EXERCISE AIM ->
From the records below, give the number of lines that contain the string "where", without any other text.
[[ DATA, beginning ]]
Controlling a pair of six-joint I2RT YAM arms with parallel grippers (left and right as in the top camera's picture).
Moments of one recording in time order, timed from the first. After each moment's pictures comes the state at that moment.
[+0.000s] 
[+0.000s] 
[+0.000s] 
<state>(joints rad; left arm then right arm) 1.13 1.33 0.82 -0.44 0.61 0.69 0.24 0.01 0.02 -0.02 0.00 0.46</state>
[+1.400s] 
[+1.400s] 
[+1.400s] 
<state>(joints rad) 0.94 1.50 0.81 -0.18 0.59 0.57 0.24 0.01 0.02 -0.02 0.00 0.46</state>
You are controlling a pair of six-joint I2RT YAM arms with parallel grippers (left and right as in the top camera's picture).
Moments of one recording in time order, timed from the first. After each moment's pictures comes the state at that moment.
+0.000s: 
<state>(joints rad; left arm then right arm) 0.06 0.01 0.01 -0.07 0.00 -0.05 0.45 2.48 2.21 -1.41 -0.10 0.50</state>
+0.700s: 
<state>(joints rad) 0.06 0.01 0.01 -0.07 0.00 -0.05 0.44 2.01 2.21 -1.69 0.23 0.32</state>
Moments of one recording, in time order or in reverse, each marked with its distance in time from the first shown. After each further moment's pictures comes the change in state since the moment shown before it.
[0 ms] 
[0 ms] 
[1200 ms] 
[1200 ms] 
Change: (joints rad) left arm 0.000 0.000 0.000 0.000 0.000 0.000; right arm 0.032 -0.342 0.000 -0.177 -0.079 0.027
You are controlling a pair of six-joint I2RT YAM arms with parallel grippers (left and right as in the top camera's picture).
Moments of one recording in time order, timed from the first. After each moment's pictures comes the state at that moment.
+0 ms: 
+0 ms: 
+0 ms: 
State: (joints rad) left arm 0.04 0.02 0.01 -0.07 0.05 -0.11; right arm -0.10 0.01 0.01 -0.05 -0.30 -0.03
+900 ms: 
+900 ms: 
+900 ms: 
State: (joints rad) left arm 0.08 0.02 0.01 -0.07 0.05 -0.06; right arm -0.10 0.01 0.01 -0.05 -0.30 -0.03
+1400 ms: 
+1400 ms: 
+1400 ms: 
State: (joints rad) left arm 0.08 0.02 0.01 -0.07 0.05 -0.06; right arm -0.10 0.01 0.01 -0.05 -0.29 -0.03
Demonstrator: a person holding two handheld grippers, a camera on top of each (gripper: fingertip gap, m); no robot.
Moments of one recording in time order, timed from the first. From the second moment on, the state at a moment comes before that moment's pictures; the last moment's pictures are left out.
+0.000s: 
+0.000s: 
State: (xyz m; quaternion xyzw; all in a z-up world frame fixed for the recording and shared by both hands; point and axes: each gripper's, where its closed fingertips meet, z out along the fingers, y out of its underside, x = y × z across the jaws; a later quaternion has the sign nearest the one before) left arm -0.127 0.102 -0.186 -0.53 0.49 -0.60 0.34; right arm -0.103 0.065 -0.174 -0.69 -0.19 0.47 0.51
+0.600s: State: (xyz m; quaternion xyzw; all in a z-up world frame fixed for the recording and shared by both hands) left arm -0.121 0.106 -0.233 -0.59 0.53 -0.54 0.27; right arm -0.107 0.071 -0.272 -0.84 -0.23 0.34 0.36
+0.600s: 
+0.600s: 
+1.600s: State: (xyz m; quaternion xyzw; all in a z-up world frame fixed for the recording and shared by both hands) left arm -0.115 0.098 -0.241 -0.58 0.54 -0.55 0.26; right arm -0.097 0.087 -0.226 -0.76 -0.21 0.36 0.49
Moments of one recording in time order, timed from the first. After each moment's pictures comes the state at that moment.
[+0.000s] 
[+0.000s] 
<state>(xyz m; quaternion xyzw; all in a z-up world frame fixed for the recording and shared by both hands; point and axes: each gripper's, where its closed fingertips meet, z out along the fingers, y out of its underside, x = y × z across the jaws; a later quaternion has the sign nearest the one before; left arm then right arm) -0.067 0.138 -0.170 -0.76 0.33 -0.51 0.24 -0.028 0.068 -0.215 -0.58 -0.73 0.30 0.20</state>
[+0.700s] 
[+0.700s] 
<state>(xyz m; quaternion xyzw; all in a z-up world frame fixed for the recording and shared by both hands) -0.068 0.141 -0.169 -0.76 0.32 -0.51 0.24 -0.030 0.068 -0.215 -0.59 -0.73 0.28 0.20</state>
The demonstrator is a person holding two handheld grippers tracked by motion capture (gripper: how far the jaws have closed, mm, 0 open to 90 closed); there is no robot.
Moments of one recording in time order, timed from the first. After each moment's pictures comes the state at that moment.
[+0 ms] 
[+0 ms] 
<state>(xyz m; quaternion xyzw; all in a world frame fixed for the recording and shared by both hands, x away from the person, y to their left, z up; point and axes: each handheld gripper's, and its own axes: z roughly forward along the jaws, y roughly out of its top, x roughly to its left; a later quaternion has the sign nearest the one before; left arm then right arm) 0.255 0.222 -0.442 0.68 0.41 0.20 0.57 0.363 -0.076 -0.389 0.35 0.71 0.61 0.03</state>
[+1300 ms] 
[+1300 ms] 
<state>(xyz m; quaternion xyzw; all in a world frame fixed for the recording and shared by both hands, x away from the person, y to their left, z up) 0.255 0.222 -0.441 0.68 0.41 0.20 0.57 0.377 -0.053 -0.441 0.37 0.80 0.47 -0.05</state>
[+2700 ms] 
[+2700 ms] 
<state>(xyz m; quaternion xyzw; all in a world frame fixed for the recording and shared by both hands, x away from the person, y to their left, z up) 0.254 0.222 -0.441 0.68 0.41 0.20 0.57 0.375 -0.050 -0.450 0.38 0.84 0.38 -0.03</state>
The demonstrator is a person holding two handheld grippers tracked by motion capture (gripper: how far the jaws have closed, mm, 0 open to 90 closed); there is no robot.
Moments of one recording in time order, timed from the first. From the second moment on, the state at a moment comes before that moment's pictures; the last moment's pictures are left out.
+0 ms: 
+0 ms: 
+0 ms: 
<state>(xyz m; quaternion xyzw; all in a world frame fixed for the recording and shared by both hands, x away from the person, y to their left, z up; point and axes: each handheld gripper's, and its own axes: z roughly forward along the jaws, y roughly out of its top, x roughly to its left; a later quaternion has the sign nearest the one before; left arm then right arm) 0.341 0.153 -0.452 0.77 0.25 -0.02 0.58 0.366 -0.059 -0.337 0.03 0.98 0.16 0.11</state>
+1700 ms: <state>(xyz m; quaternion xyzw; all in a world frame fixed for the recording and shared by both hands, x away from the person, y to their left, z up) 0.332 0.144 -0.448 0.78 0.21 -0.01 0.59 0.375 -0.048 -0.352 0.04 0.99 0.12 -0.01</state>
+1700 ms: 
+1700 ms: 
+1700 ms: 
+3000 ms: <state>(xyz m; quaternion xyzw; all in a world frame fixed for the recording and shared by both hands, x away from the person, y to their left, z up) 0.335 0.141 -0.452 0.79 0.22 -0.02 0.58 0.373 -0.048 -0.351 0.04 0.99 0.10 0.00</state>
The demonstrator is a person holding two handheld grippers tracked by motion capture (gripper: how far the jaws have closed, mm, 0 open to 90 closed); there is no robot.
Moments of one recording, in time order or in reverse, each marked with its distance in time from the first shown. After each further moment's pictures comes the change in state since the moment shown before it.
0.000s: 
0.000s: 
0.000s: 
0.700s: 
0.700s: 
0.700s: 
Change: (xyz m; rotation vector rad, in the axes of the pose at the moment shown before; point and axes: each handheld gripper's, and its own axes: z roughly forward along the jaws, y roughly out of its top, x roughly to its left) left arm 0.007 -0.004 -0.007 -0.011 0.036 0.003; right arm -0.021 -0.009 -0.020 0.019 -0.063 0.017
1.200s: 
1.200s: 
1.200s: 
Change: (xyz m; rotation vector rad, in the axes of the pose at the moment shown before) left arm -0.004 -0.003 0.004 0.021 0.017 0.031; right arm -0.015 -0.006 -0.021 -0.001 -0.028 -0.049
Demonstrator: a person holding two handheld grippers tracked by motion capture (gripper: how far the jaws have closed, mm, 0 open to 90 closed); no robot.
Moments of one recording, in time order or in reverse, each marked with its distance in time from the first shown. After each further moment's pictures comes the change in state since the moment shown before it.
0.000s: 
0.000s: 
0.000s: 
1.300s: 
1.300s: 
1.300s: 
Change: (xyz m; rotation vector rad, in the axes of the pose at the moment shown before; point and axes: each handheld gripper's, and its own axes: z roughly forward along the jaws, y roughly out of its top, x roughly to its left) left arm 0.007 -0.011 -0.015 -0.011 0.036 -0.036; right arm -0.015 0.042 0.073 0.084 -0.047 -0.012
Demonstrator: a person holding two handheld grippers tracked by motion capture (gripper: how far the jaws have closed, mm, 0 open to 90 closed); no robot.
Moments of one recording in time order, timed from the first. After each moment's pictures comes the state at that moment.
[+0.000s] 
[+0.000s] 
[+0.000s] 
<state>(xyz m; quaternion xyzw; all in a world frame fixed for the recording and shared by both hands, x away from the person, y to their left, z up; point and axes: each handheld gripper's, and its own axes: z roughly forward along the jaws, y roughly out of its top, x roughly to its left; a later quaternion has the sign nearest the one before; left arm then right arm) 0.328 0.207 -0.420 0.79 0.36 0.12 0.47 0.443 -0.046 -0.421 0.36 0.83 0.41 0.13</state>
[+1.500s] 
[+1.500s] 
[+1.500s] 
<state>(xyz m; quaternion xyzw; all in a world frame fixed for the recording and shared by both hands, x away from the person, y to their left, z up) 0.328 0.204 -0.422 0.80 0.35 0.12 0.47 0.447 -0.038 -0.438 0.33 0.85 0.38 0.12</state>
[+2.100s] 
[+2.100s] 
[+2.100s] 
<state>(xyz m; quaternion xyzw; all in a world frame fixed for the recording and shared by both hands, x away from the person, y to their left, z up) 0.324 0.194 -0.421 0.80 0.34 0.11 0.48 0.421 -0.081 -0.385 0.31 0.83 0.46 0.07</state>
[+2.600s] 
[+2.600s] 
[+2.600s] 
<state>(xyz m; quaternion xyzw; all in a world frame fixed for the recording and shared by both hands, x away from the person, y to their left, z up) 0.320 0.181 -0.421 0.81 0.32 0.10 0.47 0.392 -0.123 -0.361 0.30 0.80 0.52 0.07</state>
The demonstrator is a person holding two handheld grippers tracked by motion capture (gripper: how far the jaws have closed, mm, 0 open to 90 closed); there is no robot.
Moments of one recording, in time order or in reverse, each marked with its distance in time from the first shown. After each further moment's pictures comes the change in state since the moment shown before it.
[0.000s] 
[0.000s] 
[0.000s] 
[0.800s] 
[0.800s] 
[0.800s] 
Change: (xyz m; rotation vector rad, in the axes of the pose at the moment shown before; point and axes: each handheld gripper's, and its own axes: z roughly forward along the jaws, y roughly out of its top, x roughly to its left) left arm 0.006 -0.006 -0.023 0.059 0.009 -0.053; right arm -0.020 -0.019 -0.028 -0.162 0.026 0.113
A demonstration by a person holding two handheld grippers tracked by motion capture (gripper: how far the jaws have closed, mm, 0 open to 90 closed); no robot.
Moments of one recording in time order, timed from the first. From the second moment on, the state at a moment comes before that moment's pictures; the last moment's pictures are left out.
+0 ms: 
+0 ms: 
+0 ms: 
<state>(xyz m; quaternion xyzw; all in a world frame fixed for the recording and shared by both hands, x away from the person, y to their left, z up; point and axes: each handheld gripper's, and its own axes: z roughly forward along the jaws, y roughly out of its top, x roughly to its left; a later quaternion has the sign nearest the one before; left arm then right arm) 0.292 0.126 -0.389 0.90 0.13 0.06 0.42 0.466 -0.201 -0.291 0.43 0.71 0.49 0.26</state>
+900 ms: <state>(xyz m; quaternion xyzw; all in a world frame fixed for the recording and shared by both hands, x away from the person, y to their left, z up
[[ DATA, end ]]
REPLY ->
2